Que polícia é essa? (Publicado em 03.02.2011)
JC mostra vídeo no qual PMs humilham presos em delegacia ao secretário de Defesa Social, que garante tomar providências
João Valadares/jotavaladares@gmail.com
“Passa uma língua na outra, vai. Bota a língua para fora, rapaz. Que coisa linda o casal.” A ordem é emitida por policiais a dois suspeitos, presos numa delegacia. Humilhação, preconceito e homofobia com carimbo oficial. No filme da vergonha, postado na internet, o massacre moral vai além. Os detidos são chamados de macacos e obrigados a dizer que se amam por agentes do Estado.

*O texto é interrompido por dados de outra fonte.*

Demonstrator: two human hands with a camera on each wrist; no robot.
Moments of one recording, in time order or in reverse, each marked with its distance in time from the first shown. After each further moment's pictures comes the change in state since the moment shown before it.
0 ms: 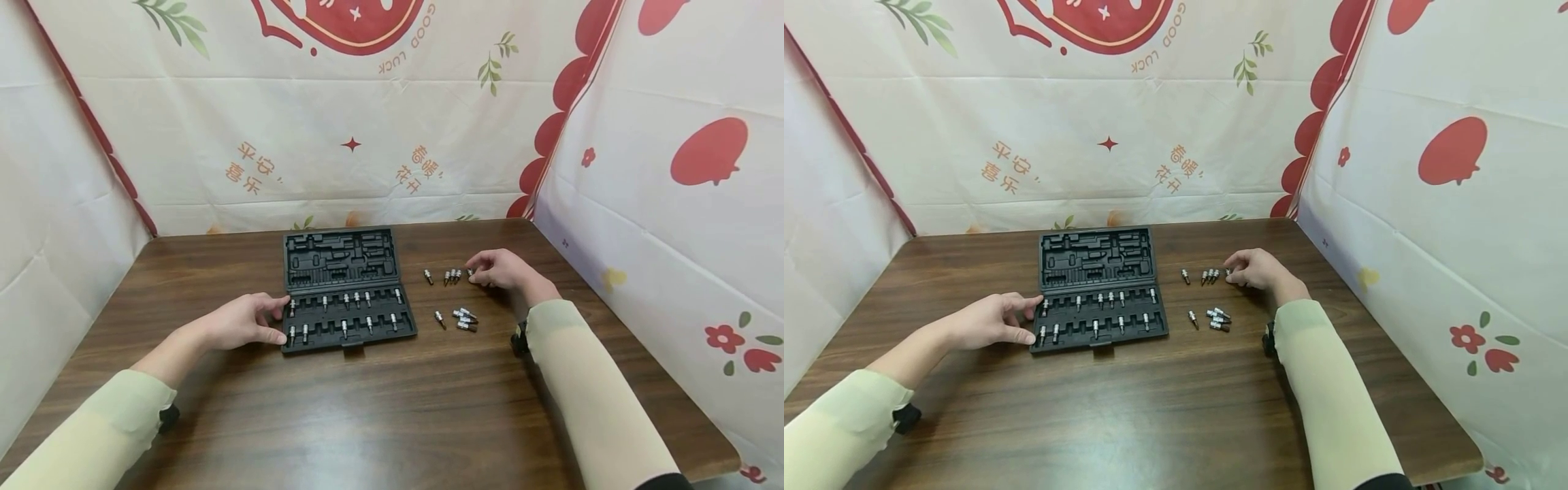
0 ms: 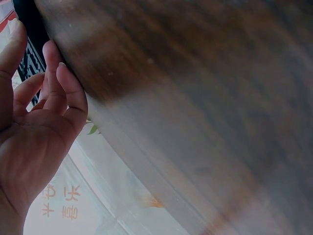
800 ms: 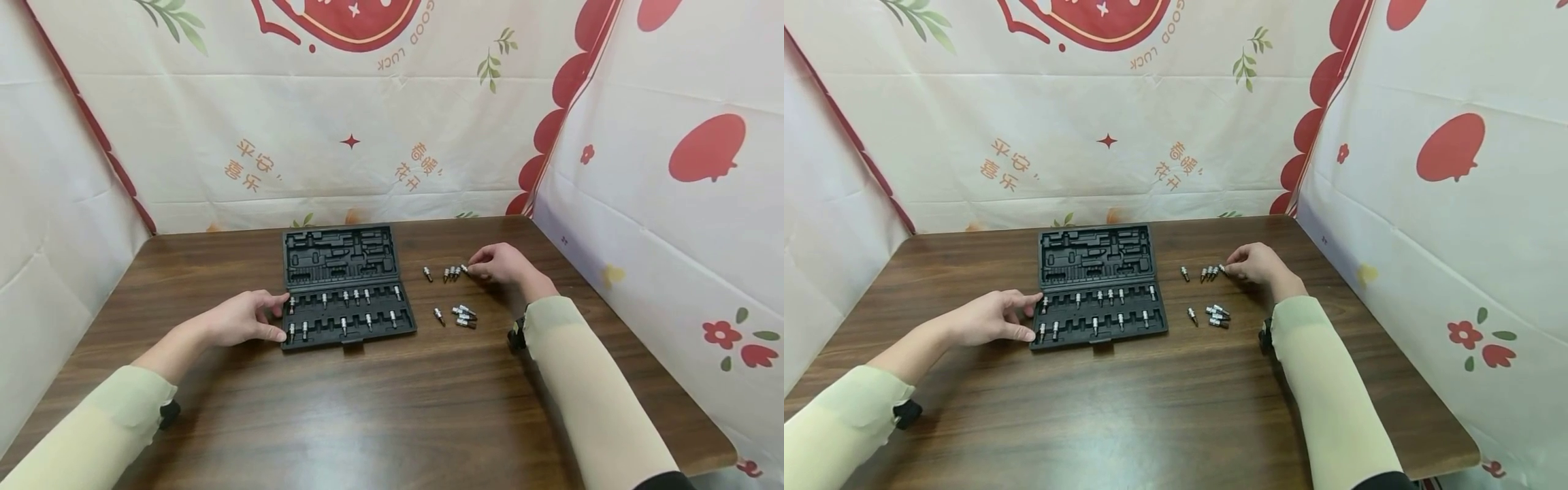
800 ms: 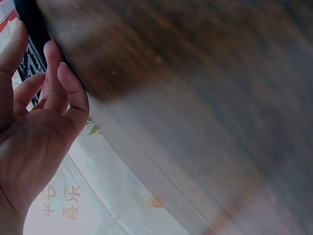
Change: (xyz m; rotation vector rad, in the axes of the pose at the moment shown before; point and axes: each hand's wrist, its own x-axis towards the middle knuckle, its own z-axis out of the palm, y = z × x) left_hand 0.000 0.001 -0.003 -0.008 -0.011 -0.009; right_hand -0.004 -0.007 -0.003 -0.028 0.060 0.054
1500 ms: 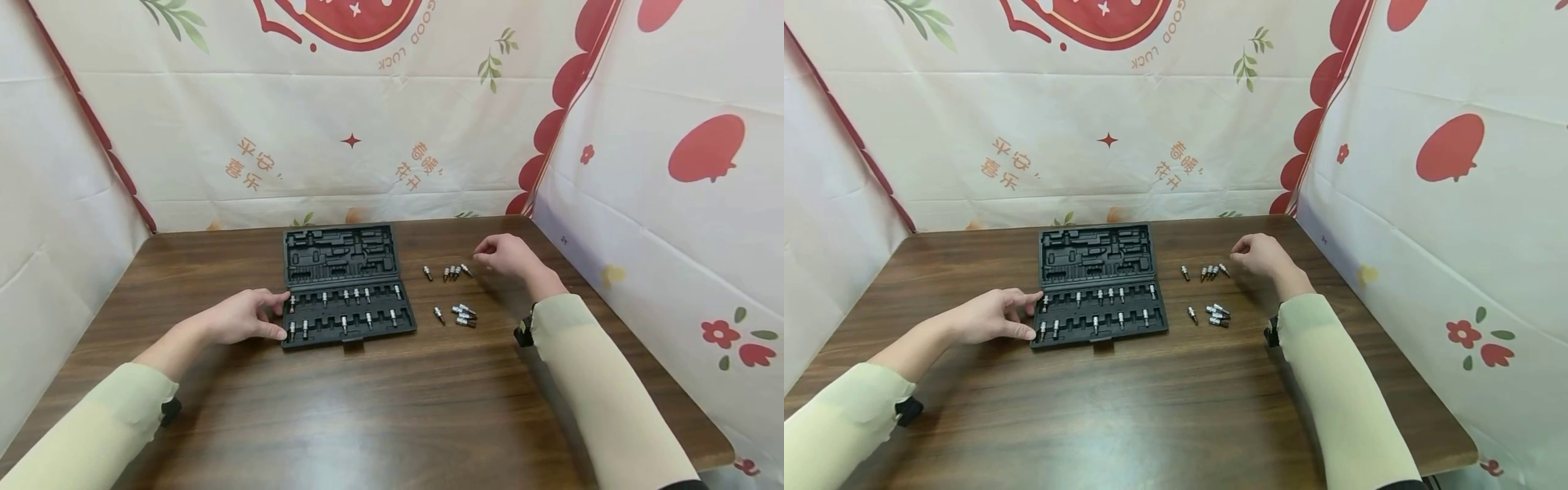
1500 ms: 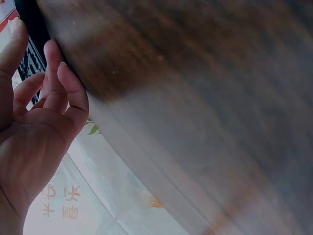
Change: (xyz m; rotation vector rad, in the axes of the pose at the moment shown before) left_hand 0.001 -0.001 -0.001 0.018 -0.008 0.015; right_hand -0.010 -0.019 -0.016 -0.167 0.073 -0.050
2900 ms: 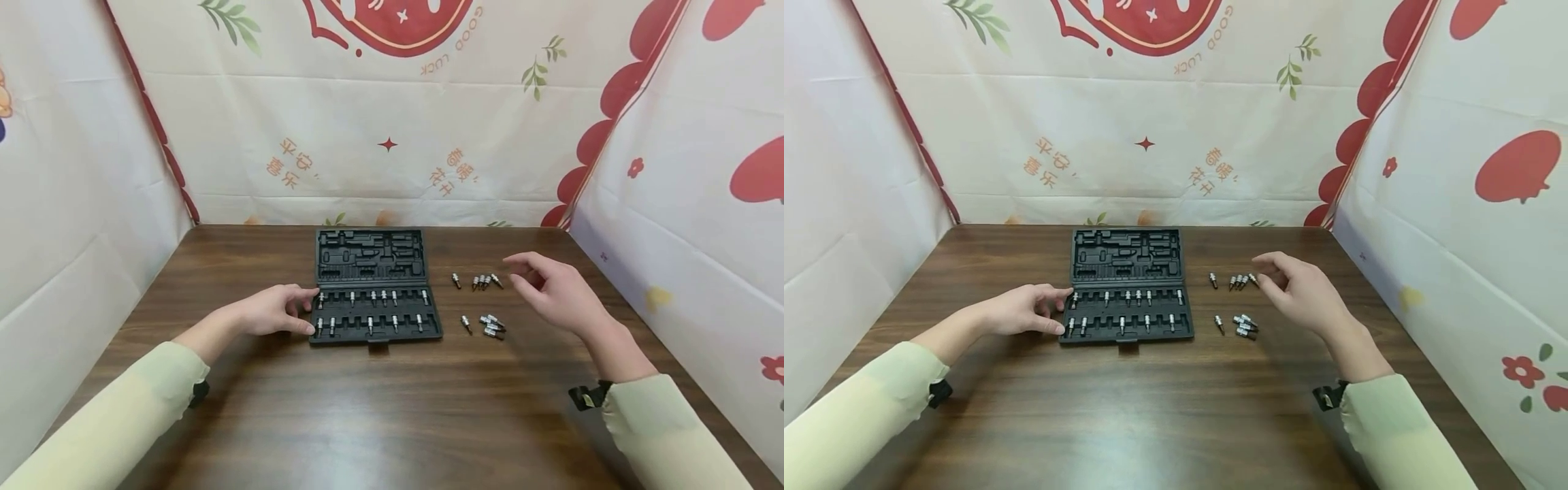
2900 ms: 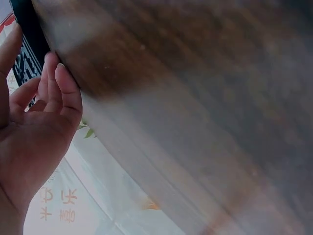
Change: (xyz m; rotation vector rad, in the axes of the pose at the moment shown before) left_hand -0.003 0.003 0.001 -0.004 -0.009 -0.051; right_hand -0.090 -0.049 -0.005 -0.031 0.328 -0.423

Um policial de capuz, com a farda do Batalhão de Radiopatrulha, aparece ao fundo. Na manhã de ontem, o JC mostrou as imagens ao secretário de Defesa Social, Wilson Damázio. Visivelmente constrangido, disse que não tinha conhecimento do vídeo, postado em julho do ano passado, e assegurou que todos os envolvidos serão identificados, submetidos ao rigor da Corregedoria para que sejam responsabilizados e expulsos da corporação. O caso veio à tona no momento em que uma ação desastrosa da Polícia Militar, na qual um cinegrafista amador conseguiu flagrar dois suspeitos de assalto sendo torturados, à beira-mar de Piedade, Jaboatão dos Guararapes, Grande Recife, ganhou o Brasil e envergonhou Pernambuco.

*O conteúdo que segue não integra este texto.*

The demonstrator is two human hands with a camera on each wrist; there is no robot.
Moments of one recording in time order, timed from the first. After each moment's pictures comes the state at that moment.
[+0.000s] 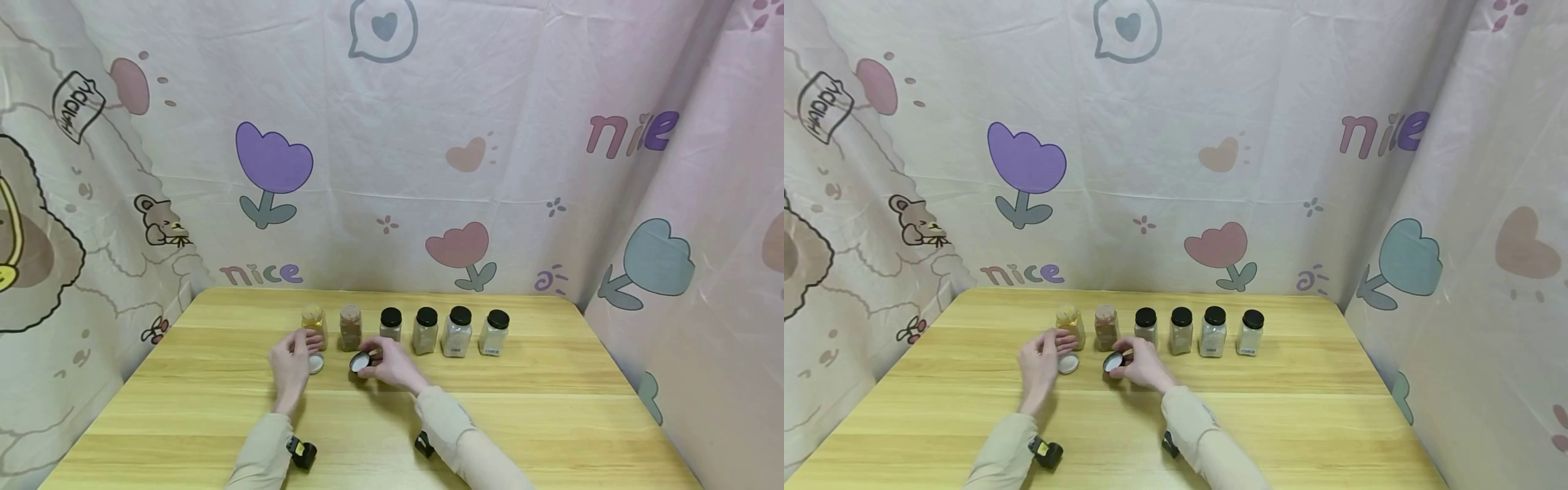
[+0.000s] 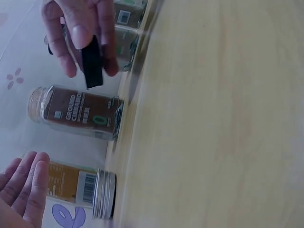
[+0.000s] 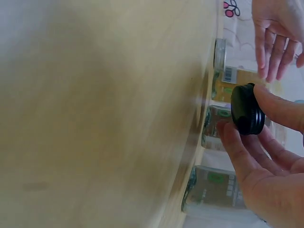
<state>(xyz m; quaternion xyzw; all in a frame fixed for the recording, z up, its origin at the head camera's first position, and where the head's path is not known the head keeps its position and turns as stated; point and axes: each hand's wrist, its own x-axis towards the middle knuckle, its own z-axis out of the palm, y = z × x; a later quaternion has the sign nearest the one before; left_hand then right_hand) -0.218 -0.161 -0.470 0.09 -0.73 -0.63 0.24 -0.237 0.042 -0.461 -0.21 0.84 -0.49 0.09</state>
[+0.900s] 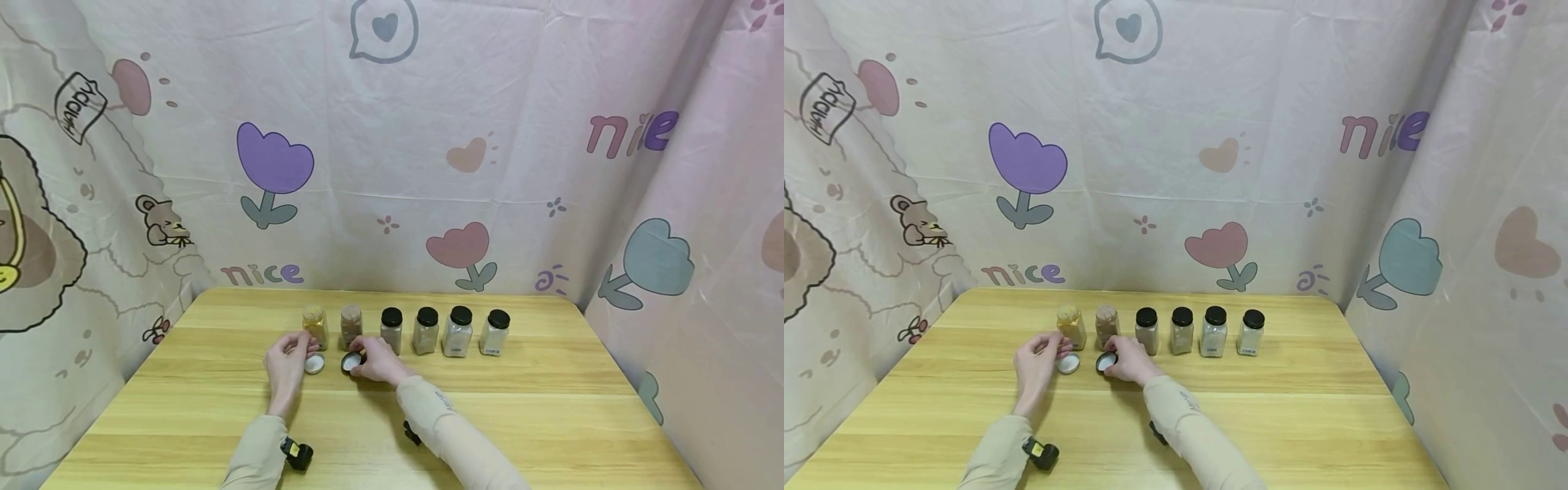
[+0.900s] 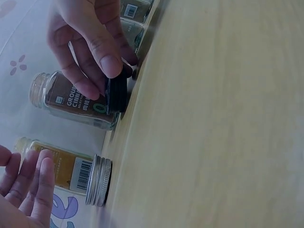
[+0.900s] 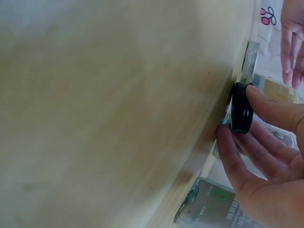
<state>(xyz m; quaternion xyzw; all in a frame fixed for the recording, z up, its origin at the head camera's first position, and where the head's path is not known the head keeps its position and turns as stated) -0.219 -0.173 -0.474 0.12 -0.70 -0.67 0.20 -0.253 0.014 -0.464 -0.24 0.91 -0.33 0.05</state>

Logo no início, a ordem é clara. “Encostado, vai.” Humilhado, um dos suspeitos se aproxima do outro e encosta a boca nele. A sessão de tortura psicológica não para. A risada dos policiais é combustível para a humilhação continuar. Não satisfeitos, determinam que os dois se beijem novamente. Vários celulares filmam tudo. “Os dois. Coloque a língua.” No fim, uma nova determinação. “Não vi não. Novamente, vai. Passa uma língua na outra.” Na página do You Tube - site de compartilhamento de vídeos, muitos usuários deixaram comentários aplaudindo a prática policial. Um deles diz que os policiais merecem aumento de salário. Outros repudiaram.
O caso não é isolado. Em 2008, o Jornal do Commercio denunciou que policiais da Ronda Ostensiva com Apoio de Motocicletas (Rocam) também obrigaram dois suspeitos a se beijarem. “Bora, beija de língua”, ordena. Entre um beijo e outro, o policial pede para que eles cantem o refrão “a Rocam é f..” O mesmo verso é ouvido em outro vídeo, também postado em 2008 e divulgado pelo JC.
REAÇÃO
Ontem, o coordenador-executivo do Gabinete de Assessoria Jurídica às Organizações Populares, Manoel Moraes, demonstrou indignação depois de assistir às cenas. “Isso é tortura. O preconceito está presente. Eles são chamados de macaco. Reforça raízes de uma sociedade escravocrata. Você destrói a identidade cultural do outro. Nada contra o beijo de duas pessoas do mesmo sexo, mas ali existe a clara tentativa de constrangimento moral.” Ele cobrou rigor nas investigações.
O diretor Nacional de Defesa dos Direitos Humanos, Fernando Mattos, foi além. “Esse tipo de prática reforça a necessidade da implantação do controle externo da atividade policial e da criação do Mecanismo Nacional Preventivo contra a Tortura.”
O presidente da Ordem dos Advogados do Brasil - Pernambuco (OAB-PE), Henrique Mariano, lamentou o episódio. “Obrigar os dois presos a passar por essa situação não tem relação com o crime cometido. Fica claro que é apenas um abuso de autoridade baseado na certeza da impunidade.”